Correctness: I did not check the full derivation of the policy gradient carefully, but it appears correct, and certainly it seems plausible that there are algorithms to optimize eq (1). The empirical work and theory appear reasonable given the assumptions (the weaknesses of which I addressed above).

Clarity: Overall, the paper is well-written. Figure 3 is very complex figure, it would be helpful to expand the caption to explain the figure and conclusions in more detail.

Relation to Prior Work: This work engages well with prior work in neuroscience or studying memory tradeoffs in particular. But it does not discuss other approaches to optimizing RL with limited capacity such as [1] or approaches with cluster states [e.g. 2] [1] Soft Actor-Critic: Off-Policy Maximum Entropy Deep Reinforcement Learning with a Stochastic Actor. https://arxiv.org/abs/1801.01290 [2] The Laplacian in RL: Learning Representations with Efficient Approximations https://arxiv.org/pdf/1810.04586.pdf

Reproducibility: Yes

Additional Feedback: I am updating this to to note I've read the author's response to reviewers.

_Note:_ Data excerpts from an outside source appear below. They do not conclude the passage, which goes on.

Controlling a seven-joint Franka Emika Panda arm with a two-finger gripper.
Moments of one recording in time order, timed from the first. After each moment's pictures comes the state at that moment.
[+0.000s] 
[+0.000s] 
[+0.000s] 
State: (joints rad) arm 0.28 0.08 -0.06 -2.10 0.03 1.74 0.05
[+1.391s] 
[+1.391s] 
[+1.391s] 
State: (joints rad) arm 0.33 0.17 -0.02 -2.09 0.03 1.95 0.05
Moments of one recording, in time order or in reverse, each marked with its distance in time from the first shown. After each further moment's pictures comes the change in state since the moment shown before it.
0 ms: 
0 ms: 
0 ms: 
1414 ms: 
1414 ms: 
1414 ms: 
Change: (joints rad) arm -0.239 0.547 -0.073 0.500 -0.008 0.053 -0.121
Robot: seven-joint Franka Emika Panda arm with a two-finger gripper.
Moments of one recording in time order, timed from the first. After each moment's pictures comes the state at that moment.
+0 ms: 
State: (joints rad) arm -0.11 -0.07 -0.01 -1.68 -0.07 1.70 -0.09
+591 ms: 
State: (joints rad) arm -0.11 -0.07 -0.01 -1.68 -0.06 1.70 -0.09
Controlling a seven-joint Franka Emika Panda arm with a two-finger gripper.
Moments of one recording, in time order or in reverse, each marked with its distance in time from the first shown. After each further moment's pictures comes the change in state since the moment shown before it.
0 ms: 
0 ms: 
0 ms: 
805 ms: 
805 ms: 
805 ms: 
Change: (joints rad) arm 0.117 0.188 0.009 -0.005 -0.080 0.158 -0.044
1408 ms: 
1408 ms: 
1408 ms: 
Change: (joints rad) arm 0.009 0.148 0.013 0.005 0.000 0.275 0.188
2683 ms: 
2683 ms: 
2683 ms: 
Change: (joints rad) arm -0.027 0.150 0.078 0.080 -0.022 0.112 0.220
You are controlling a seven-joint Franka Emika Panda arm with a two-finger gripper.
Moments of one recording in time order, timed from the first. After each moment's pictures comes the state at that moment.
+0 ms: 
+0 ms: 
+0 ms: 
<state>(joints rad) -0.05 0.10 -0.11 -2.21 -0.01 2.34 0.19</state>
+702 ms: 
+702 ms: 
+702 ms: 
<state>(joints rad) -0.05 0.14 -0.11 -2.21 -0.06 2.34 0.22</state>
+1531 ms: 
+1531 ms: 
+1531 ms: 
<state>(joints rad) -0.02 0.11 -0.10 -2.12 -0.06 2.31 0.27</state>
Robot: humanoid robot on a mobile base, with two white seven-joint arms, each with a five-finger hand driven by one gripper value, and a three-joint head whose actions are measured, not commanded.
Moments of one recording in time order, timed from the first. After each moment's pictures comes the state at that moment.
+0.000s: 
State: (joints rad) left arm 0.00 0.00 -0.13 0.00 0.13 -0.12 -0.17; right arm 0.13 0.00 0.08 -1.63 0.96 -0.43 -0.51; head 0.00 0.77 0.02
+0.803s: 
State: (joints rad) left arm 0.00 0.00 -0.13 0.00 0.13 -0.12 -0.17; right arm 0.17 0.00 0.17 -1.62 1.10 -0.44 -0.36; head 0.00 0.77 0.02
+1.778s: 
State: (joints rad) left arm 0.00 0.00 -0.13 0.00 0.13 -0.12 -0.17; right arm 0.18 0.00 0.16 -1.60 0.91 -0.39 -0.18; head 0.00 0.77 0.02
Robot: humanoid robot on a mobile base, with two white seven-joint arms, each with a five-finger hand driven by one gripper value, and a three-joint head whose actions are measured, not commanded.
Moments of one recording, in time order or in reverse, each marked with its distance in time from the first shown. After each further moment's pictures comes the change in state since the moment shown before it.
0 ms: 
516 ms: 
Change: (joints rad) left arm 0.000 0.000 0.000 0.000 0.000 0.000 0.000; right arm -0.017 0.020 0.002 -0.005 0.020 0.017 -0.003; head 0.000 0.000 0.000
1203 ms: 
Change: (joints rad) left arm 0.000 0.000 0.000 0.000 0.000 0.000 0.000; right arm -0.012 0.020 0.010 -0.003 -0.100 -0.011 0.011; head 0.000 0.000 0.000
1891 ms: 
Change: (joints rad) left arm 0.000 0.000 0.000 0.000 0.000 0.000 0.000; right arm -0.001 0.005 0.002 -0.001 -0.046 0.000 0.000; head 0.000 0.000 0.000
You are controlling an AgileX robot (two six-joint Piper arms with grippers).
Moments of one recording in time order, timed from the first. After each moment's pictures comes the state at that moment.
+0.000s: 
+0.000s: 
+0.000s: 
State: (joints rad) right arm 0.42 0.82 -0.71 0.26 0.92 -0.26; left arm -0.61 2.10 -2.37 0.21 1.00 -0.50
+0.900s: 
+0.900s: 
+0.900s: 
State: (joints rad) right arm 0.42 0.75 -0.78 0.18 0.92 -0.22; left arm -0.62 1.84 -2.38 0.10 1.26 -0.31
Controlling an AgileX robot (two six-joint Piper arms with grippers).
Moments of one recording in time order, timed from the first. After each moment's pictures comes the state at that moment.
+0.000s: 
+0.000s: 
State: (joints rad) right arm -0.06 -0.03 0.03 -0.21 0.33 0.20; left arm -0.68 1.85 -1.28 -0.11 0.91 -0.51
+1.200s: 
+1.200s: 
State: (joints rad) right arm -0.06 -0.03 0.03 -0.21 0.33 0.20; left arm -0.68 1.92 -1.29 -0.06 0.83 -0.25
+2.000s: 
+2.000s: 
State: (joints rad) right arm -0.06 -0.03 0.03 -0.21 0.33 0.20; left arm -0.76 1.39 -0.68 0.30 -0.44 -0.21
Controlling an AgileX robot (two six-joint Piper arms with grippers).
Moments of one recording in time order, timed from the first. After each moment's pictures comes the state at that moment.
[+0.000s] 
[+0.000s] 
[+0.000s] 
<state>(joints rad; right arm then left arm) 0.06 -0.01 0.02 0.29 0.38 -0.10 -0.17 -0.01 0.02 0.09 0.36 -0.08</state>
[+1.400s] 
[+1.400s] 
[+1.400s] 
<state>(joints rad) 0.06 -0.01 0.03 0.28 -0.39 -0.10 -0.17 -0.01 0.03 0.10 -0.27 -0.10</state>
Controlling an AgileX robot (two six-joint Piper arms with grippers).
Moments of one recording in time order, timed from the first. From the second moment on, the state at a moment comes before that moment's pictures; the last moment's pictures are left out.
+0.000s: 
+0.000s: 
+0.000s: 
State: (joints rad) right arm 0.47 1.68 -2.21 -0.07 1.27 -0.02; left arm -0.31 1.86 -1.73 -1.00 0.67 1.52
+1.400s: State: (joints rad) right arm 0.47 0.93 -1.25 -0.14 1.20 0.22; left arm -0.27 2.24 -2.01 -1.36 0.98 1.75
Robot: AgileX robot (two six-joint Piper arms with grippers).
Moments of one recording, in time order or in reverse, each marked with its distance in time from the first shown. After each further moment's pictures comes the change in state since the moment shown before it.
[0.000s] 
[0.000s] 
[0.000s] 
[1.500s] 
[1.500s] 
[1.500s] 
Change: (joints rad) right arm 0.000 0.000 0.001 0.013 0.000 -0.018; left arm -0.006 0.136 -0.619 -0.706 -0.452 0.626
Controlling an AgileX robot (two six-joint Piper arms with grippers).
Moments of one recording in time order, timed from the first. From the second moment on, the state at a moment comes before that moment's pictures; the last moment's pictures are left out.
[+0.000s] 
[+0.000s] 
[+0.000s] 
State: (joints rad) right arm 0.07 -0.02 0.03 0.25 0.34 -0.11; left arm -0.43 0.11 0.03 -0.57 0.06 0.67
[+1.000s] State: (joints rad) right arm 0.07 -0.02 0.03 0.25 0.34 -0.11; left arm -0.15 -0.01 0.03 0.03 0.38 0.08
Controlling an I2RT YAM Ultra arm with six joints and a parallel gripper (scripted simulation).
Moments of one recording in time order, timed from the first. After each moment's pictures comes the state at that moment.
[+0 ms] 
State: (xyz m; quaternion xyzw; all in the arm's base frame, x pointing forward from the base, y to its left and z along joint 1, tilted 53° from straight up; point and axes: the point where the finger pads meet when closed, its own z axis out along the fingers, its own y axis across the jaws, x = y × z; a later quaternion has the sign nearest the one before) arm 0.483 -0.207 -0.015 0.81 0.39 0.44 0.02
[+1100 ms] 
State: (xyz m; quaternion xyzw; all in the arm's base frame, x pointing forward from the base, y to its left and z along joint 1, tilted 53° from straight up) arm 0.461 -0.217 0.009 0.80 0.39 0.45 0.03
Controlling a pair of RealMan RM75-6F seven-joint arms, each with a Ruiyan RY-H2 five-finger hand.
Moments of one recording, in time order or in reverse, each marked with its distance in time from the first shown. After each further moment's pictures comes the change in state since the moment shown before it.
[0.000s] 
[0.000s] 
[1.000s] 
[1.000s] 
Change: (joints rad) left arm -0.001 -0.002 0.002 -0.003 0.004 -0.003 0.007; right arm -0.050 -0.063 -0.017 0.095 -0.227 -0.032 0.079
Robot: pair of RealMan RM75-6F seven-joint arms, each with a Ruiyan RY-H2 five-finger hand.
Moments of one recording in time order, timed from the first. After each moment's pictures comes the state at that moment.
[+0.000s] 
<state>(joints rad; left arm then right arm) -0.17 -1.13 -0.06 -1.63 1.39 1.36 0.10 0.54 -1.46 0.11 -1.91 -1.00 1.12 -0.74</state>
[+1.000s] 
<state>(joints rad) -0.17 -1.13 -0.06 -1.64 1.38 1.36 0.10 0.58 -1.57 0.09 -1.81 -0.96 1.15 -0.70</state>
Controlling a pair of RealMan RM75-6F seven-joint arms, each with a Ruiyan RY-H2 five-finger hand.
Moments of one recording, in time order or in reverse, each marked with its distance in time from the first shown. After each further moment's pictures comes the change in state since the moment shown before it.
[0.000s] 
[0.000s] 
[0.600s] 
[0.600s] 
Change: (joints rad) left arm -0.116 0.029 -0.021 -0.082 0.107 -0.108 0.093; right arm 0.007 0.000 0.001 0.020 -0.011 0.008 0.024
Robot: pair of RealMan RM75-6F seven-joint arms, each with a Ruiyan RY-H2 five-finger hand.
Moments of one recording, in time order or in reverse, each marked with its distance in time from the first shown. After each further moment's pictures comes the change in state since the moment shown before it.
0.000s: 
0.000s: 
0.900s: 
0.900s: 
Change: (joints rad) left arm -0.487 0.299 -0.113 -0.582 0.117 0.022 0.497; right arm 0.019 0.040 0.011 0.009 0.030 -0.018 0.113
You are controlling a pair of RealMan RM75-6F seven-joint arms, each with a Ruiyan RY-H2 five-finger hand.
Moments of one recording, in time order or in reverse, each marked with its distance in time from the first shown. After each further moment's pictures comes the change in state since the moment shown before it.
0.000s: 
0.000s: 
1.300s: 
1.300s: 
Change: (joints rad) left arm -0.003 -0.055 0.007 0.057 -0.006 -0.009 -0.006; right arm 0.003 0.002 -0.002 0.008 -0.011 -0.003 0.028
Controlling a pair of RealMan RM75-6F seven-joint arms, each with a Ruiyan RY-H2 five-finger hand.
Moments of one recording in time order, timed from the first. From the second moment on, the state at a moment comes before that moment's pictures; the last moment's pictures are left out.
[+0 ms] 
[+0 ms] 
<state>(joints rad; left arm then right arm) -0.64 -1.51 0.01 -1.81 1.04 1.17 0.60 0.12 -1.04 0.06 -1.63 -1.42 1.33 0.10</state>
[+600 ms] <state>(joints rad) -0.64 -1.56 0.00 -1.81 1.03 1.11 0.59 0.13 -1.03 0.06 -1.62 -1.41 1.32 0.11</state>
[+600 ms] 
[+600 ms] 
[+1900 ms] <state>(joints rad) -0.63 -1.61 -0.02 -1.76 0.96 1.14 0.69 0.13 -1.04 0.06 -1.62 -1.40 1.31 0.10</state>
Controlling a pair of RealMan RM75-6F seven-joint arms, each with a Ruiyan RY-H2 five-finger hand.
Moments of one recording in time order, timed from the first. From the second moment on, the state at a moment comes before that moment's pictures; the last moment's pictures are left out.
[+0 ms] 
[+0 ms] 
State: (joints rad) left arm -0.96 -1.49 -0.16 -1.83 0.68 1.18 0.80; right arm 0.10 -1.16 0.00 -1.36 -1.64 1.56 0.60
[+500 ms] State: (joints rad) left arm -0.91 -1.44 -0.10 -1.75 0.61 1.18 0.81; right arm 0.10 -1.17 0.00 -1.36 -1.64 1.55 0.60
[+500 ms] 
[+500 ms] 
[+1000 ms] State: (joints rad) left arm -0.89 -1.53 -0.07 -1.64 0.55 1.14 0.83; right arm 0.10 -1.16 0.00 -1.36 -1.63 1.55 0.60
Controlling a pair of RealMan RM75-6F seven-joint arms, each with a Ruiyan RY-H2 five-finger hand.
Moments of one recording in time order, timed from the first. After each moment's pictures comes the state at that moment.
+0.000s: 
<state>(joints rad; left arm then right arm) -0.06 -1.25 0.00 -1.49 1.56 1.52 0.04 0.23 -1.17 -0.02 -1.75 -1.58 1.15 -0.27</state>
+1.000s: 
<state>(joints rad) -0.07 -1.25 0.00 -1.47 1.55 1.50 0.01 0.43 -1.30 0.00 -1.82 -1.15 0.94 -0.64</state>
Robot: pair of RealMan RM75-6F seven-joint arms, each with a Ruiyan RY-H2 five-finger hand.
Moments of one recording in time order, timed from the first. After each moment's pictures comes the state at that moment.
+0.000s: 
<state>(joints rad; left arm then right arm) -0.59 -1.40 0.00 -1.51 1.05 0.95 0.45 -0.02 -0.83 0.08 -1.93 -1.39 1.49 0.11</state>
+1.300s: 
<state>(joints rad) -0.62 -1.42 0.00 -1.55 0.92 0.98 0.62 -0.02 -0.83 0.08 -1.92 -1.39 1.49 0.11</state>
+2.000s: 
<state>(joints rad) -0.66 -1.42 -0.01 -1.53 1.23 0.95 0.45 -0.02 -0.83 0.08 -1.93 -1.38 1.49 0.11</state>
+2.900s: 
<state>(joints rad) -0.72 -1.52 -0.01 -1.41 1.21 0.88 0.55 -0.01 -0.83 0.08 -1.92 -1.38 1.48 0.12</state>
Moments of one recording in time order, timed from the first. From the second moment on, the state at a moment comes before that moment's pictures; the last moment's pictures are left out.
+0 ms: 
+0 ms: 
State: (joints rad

They helpfully clarified a number of minor issues. The two main (related) weaknesses I raised were: - The assumptions seemed somewhat unjustified. There is not a particular connection to neuroscience that representational capacity is likely to be dealt with by limiting q-value precision but maintaining full fidelity in states and actions. - For this reason the interest of this work to the community seems limited (in that it sets out some assumptions, solve the problem those assumptions lead to, but does not provide a compelling reason why those set of assumptions are of particular interest). The response "In our work, we assume that agents have limited capacity to store (q-)values in their memory, but that they can observe and store states and actions perfectly. This choice is deliberate. It allowed us to develop a normative solution to the problem of allocating resources to items in memory. As far as we know, we are the first ones to provide such a solution." I agree that (as far as I know) this work is the first to set up these assumptions and provide a solution, but my concern is the lack of justification for why these assumptions setting up this situation should be of particular interest. I will agree with the author's rebuttal that other reviewers disagreed with this assessment, but nothing in the rebuttal or other reviews seems to provide a justification so I've left my score unchanged.